The Associated Press also highlighted that the document includes false claims that Black Lives Matter had planned attacks before the 2020 elections in November.

“It’s stunning. It’s distressing in many ways. It’s untethered to reality. I worry that it leads to people dying unnecessarily,” Goff said. 

The document shared by ILEETA with its many members went on to include unverified claims that U.S. military officials who served in Iraq and Afghanistan have expressed concern about Black Lives Matter, because they've "witnessed these types of terrorist groups organizing, creating insurgencies and the horrible consequences of it.”

When asked by the Associated Press about the research, ILEETA executive director Harvey Hedden not only defended the falsehoods in the paper, but he also aired his own criticisms of people protesting over police shootings. 

“Just like law enforcement, I am afraid BLM has earned some of these criticisms and others might be over-generalizations,” Hedden said, before adding that there were always "differences of opinion on training issues."

The term "Black Lives Matter" gained popularity in 2013 during the protests over the killing of Trayvon Martin. Since then, the term has come to represent a variety of things including its use as a general term for the widespread movement against police violence, as well as multiple non-profit organizations. 

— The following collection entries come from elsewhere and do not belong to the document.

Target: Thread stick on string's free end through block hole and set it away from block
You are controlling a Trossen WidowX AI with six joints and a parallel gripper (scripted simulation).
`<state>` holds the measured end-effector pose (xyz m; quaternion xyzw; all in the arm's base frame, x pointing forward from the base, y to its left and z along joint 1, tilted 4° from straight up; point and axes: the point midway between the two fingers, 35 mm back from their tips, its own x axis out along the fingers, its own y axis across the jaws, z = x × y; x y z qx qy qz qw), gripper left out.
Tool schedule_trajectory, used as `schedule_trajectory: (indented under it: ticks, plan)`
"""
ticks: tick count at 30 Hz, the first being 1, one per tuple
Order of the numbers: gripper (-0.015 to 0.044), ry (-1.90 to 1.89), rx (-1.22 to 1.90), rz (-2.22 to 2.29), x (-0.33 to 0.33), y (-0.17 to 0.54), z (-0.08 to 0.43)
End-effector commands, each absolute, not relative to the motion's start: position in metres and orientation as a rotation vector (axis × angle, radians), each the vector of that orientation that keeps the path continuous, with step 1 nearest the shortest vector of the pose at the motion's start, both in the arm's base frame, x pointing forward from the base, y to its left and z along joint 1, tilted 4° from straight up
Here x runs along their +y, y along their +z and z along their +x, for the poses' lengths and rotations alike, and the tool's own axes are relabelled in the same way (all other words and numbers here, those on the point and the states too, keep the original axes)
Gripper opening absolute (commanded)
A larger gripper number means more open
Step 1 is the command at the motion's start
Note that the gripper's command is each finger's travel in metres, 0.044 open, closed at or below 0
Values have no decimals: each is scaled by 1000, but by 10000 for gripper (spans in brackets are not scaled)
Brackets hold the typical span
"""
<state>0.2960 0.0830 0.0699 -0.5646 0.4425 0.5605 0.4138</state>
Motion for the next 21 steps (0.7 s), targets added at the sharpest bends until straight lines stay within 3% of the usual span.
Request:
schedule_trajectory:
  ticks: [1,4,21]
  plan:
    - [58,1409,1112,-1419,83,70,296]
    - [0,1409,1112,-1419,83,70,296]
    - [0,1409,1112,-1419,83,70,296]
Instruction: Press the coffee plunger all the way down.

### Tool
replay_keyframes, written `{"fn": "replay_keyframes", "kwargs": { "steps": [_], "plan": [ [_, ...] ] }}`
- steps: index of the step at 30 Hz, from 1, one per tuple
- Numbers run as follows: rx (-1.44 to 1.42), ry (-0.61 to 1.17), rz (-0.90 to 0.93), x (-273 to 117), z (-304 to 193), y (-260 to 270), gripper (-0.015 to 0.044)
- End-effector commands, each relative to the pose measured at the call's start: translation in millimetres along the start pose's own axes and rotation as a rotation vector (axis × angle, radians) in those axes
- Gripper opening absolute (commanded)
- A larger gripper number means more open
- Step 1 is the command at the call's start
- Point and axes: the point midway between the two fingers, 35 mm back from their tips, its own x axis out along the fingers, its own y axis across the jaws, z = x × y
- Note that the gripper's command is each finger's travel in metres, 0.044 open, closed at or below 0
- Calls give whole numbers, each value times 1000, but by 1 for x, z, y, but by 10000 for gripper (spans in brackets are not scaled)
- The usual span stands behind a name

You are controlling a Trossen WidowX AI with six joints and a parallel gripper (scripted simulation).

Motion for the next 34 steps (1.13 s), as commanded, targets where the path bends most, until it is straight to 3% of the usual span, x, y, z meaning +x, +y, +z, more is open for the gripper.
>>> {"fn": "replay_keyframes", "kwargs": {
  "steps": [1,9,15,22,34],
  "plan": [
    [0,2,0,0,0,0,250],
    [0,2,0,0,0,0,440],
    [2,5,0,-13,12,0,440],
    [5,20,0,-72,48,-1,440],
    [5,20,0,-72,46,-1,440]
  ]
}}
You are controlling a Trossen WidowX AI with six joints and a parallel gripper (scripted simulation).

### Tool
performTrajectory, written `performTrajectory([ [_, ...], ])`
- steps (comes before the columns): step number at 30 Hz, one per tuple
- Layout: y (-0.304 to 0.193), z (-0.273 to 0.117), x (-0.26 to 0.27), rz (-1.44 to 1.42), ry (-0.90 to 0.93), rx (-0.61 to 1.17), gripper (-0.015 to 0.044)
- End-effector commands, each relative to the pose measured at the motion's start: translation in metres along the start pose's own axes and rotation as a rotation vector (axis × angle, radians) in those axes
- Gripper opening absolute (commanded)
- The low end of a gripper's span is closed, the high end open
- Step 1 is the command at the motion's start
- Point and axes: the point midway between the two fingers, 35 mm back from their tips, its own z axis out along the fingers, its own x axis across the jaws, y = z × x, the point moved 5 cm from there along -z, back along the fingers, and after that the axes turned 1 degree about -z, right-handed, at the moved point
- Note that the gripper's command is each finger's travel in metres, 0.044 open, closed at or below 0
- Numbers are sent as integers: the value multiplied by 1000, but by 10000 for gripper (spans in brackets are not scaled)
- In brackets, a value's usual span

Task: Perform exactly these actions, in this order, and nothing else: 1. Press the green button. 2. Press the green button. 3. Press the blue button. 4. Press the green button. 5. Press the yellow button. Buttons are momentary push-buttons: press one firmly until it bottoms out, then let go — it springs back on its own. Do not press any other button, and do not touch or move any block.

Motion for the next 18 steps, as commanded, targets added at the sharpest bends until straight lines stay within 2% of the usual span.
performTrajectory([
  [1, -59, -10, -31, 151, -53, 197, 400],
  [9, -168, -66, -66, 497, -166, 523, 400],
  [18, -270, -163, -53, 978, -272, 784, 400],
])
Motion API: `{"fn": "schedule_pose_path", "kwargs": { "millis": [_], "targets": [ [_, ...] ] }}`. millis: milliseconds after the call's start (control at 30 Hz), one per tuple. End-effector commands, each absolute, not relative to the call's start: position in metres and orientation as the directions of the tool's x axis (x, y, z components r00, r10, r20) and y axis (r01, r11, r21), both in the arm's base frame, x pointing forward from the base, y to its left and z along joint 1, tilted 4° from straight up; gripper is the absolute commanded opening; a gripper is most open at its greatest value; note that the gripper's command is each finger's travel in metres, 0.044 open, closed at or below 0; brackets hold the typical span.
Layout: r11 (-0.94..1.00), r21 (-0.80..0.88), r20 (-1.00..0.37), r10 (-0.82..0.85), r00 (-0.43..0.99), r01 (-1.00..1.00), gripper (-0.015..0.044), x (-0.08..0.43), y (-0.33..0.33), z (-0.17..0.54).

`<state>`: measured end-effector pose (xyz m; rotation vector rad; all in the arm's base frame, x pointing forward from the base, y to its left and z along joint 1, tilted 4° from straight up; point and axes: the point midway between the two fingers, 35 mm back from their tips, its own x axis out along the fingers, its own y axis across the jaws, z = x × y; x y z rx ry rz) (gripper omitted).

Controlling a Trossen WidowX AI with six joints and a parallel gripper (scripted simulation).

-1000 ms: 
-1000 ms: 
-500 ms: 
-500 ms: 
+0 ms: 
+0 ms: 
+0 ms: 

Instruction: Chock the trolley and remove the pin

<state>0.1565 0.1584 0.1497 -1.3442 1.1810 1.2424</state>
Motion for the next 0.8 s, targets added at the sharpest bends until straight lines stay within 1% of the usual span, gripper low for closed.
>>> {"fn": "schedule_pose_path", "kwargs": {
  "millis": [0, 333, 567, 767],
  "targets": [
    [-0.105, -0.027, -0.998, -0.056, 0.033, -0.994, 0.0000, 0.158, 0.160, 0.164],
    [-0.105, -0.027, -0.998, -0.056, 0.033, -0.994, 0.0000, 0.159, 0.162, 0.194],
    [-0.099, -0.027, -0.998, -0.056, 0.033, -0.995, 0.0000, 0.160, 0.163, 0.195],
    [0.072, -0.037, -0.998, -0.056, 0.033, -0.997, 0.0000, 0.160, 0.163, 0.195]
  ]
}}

There is a long history of law enforcement in the United States stoking backlash toward movements against racism and police violence by calling it "terrorism" or implying it is supported by foreign actors. 

Pulitzer Prize-winning writer Tim Weiner told NPR that former FBI Director J. Edgar Hoover considered Martin Luther King Jr. an "enemy of the state." 

"Hoover saw the civil rights movement from the 1950s onward and the anti-war movement from the 1960s onward, as presenting the greatest threats to the stability of the American government since the Civil War. These people were enemies of the state, and in particular Martin Luther King [Jr.] was an enemy of the state. And Hoover aimed to watch over them. If they twitched in the wrong direction, the hammer would come down," Weiner said.